Марк остановился перед «кадиллаком» и целую минуту стоял, уставившись на автомобиль. Если бы хоть кто-нибудь попытался заставить Сторму, которую он знал, сесть в такую машину, она бы топнула ножкой и тут же позвала отца.
Марк поднялся по ступенькам веранды и, остановившись, огляделся. Местечко тихое и вполне себе милое, как раз такое, что нравится художникам, но расположенное далековато от цивилизации и слишком неухоженное, чтобы в нем могло жить элегантное юное существо, являющееся украшением общества.
Марк постучал в дверь и услышал за ней какое-то движение, но прошло несколько минут, прежде чем дверь наконец открылась.
Сторма показалась ему еще более красивой, чем он ее помнил. Длинные волосы обесцветились от соленой морской воды и солнца. Она стояла босиком, худые и стройные руки и ноги, гладкие, как всегда, загорели, а вот лицо ее изменилось.
На нем совсем не было косметики; кожа, словно внутренняя поверхность морской раковины, сияла естественным светом цветущей юности, ясные глаза светились здоровьем, но в глубине этих глаз таилось что-то новое; капризный изгиб губ смягчился, прежняя заносчивость сменилась чувством собственного достоинства.
Глядя на нее теперь, он вдруг понял, что перед ним стоит уже не прежняя девочка, которую он когда-то хорошо знал, а взрослая женщина. Он чувствовал, что для нее эта перемена проходила мучительно, зато в этих муках рождалось нечто ценное, некая новая мощь. И любовь, которая жила в нем все это время, вспыхнула с прежней силой, наполнившей жизнью его душу.
– Сторма, – сказал он.
Ее глаза широко раскрылись в ответ.
– Это ты! – почти выкрикнула она два слова, исполненные болью, и попыталась закрыть дверь.
Марк быстро шагнул вперед и удержал дверь ногой:
– Сторма, мне надо с тобой поговорить.
Она отчаянно дергала ручку:
– Уходи, Марк! Прошу тебя, уходи!
Куда девалось ее чувство собственного достоинства, ее хладнокровие и уверенность в себе? Казалось, все рассыпалось в прах: она смотрела на него широко раскрытыми, испуганными глазами, словно маленькая девочка, только что очнувшаяся от ночного кошмара. Наконец Сторма поняла, что ей с ним не совладать, он сильнее; она повернулась и медленно пошла в дом.
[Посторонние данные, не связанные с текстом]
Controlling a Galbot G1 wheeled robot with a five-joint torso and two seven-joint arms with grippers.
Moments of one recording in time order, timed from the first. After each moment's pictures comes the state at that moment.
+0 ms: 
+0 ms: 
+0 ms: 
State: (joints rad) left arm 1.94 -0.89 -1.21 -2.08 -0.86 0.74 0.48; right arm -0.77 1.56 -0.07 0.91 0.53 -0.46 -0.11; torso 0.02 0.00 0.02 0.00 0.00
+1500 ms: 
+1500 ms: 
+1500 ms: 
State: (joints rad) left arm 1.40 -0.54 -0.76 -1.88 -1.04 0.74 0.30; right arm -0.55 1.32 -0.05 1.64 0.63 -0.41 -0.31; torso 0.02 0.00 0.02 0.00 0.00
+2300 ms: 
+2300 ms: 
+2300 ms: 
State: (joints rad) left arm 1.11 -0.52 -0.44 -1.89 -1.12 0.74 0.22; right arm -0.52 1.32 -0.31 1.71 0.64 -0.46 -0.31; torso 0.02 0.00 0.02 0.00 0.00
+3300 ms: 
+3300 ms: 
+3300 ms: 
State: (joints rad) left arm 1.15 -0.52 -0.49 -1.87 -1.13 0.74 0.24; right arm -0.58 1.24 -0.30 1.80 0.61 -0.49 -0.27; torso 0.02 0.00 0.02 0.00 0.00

– Тебе не следовало приезжать, – сказала она жалким голосом.
Ребенок будто почувствовал перемену настроения и громко запищал.
– Ш-ш-ш… тихо, деточка, – едва слышно сказала Сторма.
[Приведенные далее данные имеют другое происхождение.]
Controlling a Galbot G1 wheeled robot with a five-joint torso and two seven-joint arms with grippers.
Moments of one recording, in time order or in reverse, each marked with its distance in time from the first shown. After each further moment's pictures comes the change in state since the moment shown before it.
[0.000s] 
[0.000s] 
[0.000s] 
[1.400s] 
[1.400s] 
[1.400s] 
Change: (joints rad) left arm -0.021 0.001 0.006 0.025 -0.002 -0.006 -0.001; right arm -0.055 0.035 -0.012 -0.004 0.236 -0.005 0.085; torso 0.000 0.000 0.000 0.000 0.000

Но ребенок услышал ее голос и снова заплакал. Она подошла к нему босиком, с распущенными по спине волосами.
Комната оказалась обставлена бедно, цементный пол, голый и прохладный, не покрывала даже циновка, не говоря уже о ковре. Зато вдоль стен стояли ее холсты: многие еще пустые, другие незаконченные или уже завершенные работы; воздух, насыщенный знакомым густым и острым запахом скипидара, пробуждал сладкие воспоминания.